Leather parchment was made from all types of leather, but calf, sheep and goat leather was most commonly used.

The Egyptians already fixed their thoughts on leather, the oldest monuments date back to the year 2000. The Jews, Persians and Greeks also knew and used animal leather, cleaned of hair, as writing material. It was not until the Hellenistic period, around the 3rd and 2nd centuries BC, that the process of creating leather writing material was perfected, initially on the coast of Asia Minor, and according to a Roman scholar from the 1st century BC. – Warron, in Pergamon. Thanks to Herodotus, we know that Ionian Greeks called “books” written on leather diphterai (Greek “leather”), the name “parchment” was not adopted until around the 4th century AD. The Romans called the “leather” side “membrane”. The popularity of leather as a writing base is probably connected with the competition that existed between the kings of Egypt and Pergamon concerning the development of two “competitive” libraries of antiquity. Ptolemy stopped the export of papyrus for the Attalid (Pergaman) library, which was supposed to hamper its development. This, however, did not bring him the expected results, as the Pergamen imported papyrus was replaced by material of their own production – leather, specially prepared and technically processed.

Initially it was used in the form of a coil, which was the reason for its initially low popularity, the papyrus coil could have been much longer than the parchment one, as the latter was limited by the size of the skin. The parchment became popular only when it took the form of a code. It was easier to fold and did not break when sewn together. For small prayer books, travelers of the Bible used a veline-thin, which was made from the skin of embryos or freshly born lambs (charta non nata, virginea).

Initially, the parchment was made mainly by monasteries. However, since the 12th century, as the cities were established, professional parchmentists (parchmentaria, parchmentaria, membranaria), who were associated with the painting guild fraternity of St. Luke (they existed in Krakow already in 1396).

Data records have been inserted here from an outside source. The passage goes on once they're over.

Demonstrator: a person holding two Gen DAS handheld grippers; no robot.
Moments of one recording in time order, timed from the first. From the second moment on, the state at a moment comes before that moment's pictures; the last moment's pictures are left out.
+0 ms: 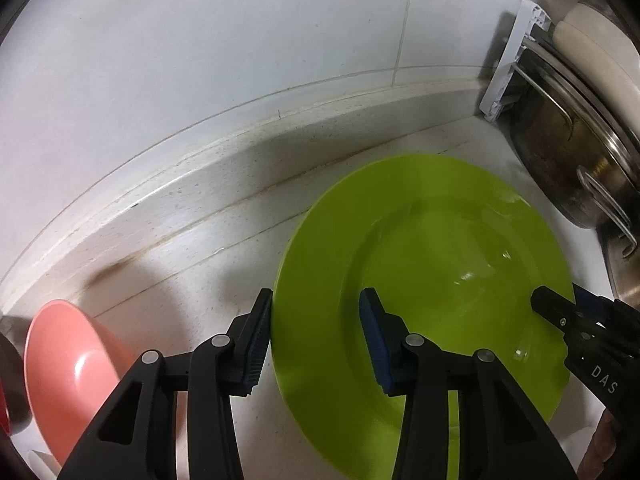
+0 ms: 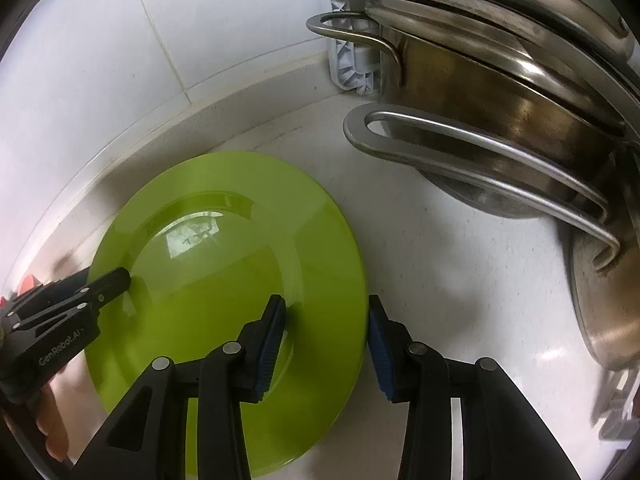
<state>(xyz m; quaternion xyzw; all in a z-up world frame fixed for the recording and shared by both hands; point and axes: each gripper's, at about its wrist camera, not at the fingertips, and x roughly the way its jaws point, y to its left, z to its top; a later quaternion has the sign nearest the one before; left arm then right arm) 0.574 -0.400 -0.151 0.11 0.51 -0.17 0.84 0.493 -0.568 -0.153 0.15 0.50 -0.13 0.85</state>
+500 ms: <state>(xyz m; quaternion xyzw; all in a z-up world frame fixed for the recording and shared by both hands) 0.524 -0.357 -0.114 0.09 0.49 -0.19 0.85 0.469 -0.553 -0.127 0.14 0.48 -0.13 0.85</state>
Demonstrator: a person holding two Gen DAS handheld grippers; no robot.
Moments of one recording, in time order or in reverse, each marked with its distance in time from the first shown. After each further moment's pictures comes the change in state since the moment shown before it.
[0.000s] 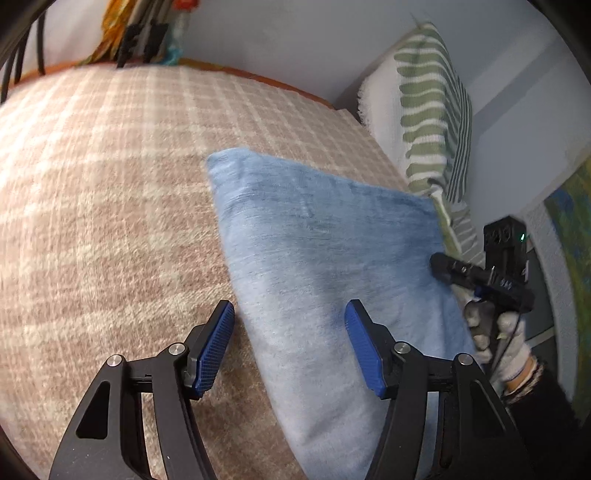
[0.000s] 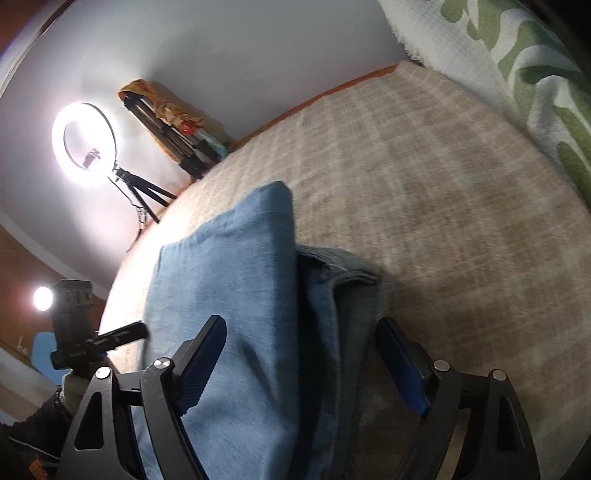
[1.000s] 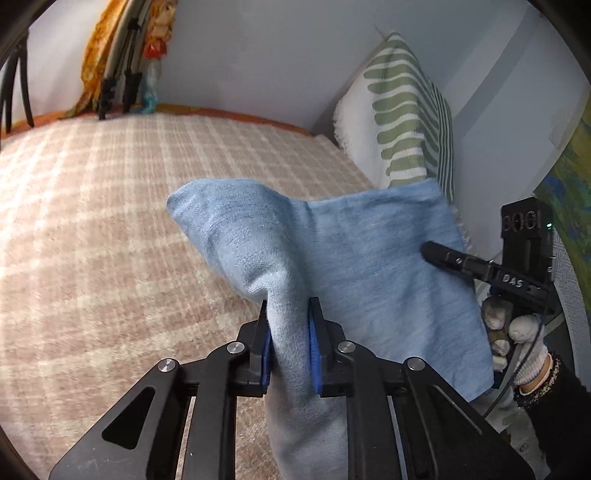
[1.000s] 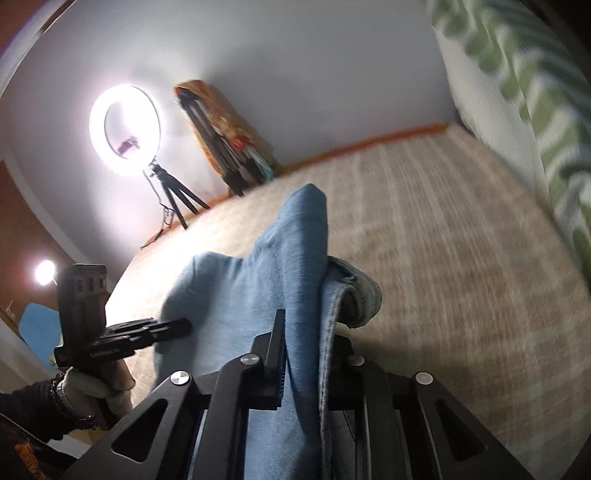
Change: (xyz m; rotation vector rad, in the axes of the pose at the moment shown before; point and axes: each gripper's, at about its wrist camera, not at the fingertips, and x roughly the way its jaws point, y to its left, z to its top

Leather parchment distinguished between two species:
SOUTH (Italian, charta italica)
NORTH (German, charta theutonika)
The southern side was made in Italy, Spain and the south of France from delicate leather, thinner, carefully tanned and smoothed only on one side, the other side remained rough and yellow.
The northern parchment came from northern France, Germany, Poland and Hungary, it was much thicker than the previous one and it was made from both sides equally. In the early Middle Ages, exceptionally valuable parchment books were used, usually coloured with purple, on which gold or silver paint was written. The parchment was initially written with reed and around the 5th century A.D. with bird feathers, most often geese were specially prepared, i.e. cut and split at the end. An important advantage of parchment was the possibility of removing the writing from it and rewriting the new text – such manuscripts are called palimpsests (newly smoothed). Due to the high price, such a procedure was often used in the Middle Ages. Another advantage of the parchment was the general availability of material needed for its production.

The oldest surviving codes date back to the 4th century A.D. and are Codex Vaticanus, Sinaitius, Alexandrinus. It was not until the 7th century that law firms started using parchment, in the 10th century. – Pope curia.